══ DATASET RECORDS
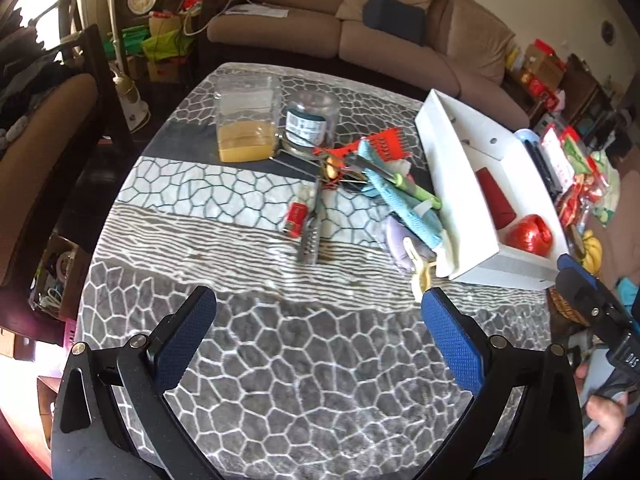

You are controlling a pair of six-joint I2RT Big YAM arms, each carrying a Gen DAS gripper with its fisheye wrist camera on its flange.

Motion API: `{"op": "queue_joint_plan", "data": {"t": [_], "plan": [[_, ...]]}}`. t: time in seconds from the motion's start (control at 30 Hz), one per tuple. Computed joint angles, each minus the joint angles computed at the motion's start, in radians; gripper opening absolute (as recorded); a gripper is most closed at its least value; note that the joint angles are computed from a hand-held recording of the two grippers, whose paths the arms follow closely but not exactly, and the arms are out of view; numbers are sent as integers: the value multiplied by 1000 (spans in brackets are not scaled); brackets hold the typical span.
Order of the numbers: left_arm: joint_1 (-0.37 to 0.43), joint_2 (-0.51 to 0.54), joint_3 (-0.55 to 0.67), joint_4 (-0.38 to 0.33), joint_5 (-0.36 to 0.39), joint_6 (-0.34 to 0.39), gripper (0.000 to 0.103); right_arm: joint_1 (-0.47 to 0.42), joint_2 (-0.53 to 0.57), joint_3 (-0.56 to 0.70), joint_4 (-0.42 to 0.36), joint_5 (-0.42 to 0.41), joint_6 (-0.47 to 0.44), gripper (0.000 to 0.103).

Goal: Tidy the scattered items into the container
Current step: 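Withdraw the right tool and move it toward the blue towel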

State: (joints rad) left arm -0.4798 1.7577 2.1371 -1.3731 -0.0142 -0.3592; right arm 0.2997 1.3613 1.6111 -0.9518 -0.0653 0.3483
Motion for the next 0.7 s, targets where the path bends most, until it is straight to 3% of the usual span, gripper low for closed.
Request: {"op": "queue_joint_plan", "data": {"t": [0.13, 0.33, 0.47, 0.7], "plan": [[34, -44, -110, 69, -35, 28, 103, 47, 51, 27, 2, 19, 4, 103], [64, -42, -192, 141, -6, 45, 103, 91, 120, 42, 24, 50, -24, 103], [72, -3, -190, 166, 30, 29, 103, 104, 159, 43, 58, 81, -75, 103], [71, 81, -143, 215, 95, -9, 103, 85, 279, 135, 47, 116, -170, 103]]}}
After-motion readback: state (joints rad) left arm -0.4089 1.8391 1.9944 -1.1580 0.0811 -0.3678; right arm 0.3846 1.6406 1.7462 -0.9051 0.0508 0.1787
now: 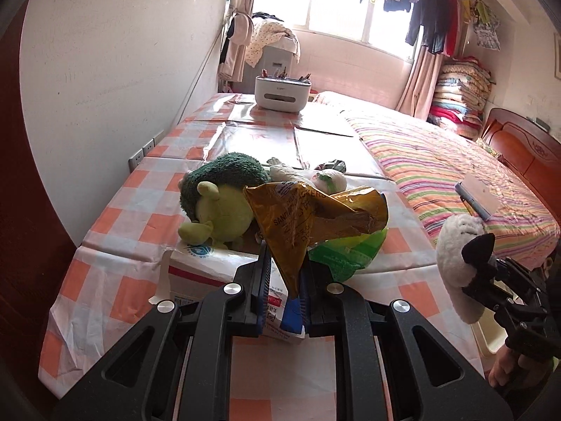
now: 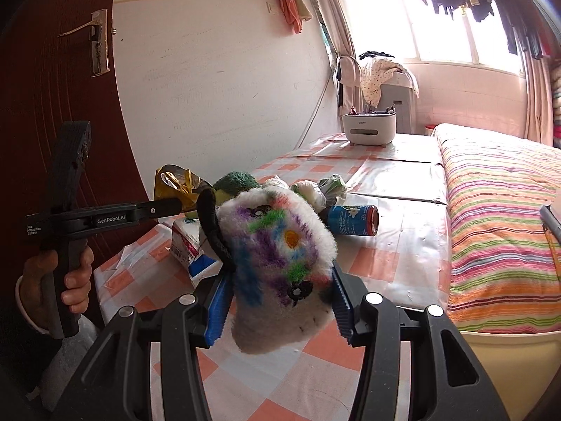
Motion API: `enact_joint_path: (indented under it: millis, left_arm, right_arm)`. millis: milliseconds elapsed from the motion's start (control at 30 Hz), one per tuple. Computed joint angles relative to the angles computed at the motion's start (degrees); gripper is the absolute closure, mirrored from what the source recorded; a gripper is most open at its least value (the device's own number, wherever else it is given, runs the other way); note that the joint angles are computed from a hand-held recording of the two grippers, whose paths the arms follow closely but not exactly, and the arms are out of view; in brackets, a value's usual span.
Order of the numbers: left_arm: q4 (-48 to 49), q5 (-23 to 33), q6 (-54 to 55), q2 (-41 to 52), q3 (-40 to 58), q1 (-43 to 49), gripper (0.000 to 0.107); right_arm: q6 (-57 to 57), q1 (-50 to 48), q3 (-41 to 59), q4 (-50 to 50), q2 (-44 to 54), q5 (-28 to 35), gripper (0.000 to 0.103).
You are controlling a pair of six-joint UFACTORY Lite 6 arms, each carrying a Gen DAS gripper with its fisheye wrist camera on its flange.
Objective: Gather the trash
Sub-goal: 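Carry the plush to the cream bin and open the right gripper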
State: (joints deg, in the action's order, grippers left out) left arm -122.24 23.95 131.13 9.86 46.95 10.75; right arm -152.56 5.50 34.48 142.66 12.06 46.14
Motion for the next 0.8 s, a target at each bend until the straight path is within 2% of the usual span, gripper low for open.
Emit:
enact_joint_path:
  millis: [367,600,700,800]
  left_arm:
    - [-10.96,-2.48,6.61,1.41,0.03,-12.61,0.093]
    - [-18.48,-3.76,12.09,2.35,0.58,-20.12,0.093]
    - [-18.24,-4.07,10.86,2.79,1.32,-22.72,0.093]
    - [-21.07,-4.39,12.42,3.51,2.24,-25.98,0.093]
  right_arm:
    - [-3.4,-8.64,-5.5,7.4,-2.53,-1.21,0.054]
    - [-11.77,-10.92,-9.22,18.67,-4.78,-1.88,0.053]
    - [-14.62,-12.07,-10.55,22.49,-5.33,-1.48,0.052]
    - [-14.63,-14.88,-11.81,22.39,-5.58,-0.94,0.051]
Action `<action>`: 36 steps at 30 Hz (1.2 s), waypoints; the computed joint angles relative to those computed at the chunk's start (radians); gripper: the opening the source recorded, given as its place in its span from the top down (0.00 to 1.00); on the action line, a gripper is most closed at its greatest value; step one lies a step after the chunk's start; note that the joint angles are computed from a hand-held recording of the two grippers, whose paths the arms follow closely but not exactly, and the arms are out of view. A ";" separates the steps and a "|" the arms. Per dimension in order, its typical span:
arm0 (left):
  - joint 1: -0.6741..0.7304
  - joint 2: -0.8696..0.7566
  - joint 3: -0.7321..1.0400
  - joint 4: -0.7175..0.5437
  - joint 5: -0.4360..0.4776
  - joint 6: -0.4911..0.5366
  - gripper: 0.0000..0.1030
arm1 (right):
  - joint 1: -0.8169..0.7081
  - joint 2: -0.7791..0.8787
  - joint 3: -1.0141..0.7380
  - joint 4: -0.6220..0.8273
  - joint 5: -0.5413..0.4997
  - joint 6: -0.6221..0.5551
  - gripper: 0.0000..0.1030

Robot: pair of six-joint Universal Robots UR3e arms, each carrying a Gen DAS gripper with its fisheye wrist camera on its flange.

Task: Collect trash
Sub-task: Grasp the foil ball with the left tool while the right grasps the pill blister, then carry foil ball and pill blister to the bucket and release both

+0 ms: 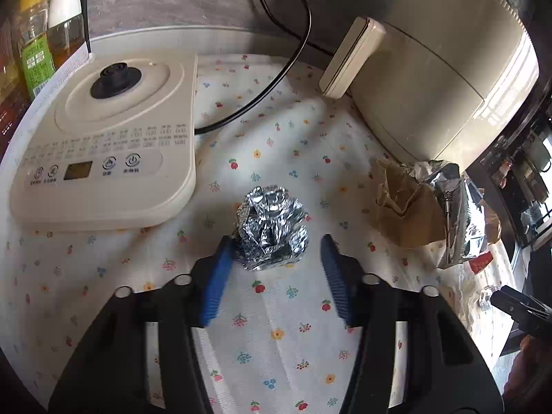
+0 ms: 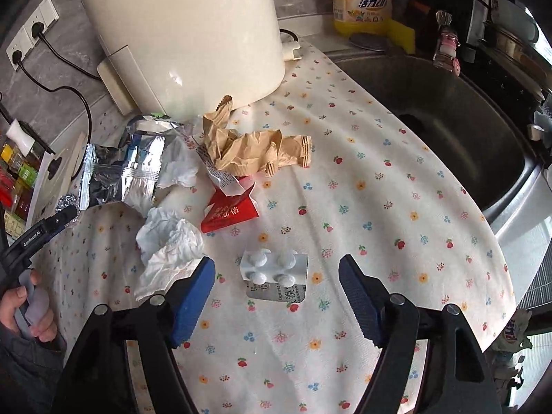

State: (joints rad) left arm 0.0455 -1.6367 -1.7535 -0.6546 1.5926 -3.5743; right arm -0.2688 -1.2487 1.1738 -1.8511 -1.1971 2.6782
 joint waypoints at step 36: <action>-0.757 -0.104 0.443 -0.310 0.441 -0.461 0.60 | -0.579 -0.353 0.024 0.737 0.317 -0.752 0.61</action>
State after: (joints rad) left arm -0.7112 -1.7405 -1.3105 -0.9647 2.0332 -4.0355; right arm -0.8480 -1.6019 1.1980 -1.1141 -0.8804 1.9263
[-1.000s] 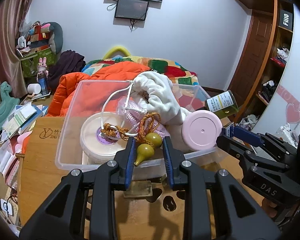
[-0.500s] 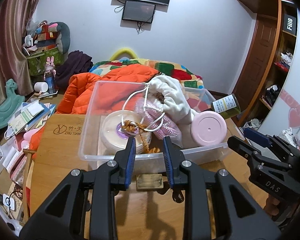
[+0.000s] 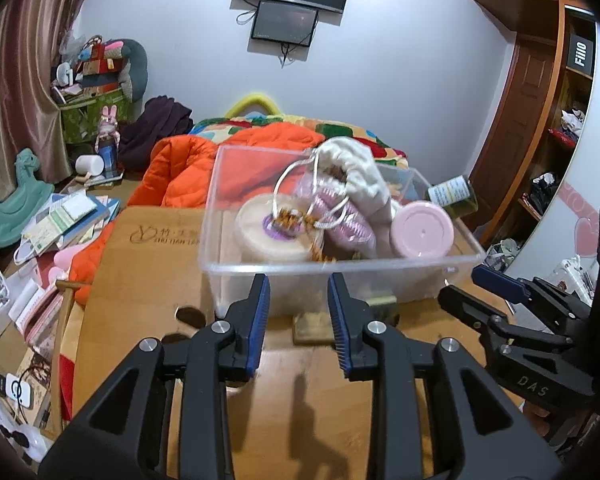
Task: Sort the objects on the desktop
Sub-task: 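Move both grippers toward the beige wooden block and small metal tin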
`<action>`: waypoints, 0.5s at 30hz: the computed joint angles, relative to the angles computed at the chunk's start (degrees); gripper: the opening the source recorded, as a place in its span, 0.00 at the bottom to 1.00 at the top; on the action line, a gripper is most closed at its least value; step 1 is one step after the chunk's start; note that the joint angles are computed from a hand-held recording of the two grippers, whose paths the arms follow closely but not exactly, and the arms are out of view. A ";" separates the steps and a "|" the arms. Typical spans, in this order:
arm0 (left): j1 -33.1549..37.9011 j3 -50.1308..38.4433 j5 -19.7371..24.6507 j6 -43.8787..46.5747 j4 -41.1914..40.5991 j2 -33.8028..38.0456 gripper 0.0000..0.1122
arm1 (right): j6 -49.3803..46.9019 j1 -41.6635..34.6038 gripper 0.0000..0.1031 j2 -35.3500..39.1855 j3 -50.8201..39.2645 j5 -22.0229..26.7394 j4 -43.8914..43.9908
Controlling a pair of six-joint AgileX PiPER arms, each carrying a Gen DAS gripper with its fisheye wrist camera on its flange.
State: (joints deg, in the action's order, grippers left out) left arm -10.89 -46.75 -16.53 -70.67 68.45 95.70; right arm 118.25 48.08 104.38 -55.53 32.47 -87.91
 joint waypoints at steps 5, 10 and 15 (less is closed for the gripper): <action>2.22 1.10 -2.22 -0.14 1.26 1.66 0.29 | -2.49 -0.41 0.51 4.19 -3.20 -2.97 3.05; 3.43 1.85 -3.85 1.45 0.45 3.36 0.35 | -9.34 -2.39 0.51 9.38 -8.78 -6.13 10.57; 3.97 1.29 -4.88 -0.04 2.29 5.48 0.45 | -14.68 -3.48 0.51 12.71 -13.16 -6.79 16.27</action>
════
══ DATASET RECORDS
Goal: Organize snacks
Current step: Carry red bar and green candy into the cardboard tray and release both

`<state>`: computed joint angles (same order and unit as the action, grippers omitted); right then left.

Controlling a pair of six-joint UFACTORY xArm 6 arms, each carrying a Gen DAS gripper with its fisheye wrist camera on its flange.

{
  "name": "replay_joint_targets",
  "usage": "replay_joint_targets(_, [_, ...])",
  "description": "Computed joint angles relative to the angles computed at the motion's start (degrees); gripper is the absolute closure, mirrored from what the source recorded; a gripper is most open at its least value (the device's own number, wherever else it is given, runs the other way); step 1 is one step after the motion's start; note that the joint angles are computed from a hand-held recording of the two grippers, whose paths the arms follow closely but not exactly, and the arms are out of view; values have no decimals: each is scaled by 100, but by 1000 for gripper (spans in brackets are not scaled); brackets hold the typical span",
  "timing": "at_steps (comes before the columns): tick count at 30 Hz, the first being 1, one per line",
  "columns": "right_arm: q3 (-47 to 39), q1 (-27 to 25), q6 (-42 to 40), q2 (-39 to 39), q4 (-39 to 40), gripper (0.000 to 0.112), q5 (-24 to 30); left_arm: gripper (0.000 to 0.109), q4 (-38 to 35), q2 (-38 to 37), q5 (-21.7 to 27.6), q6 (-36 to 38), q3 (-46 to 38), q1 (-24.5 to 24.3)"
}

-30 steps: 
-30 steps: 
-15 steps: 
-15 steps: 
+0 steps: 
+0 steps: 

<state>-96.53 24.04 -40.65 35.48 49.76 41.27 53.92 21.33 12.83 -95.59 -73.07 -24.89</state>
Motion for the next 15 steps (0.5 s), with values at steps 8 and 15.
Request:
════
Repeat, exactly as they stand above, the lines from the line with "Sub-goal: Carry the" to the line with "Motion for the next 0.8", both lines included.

**RESPONSE TO THE TASK:**
Sub-goal: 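Carry the plush to the cream bin and open the right gripper
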State: (joints deg, in the action's order, grippers left out) left arm -122.24 23.95 131.13 9.86 46.95 10.75; right arm -152.56 5.50 34.48 142.66 12.06 46.14
Motion for the next 0.8 s, a target at each bend until the straight path is within 2% of the usual span, gripper low for open.

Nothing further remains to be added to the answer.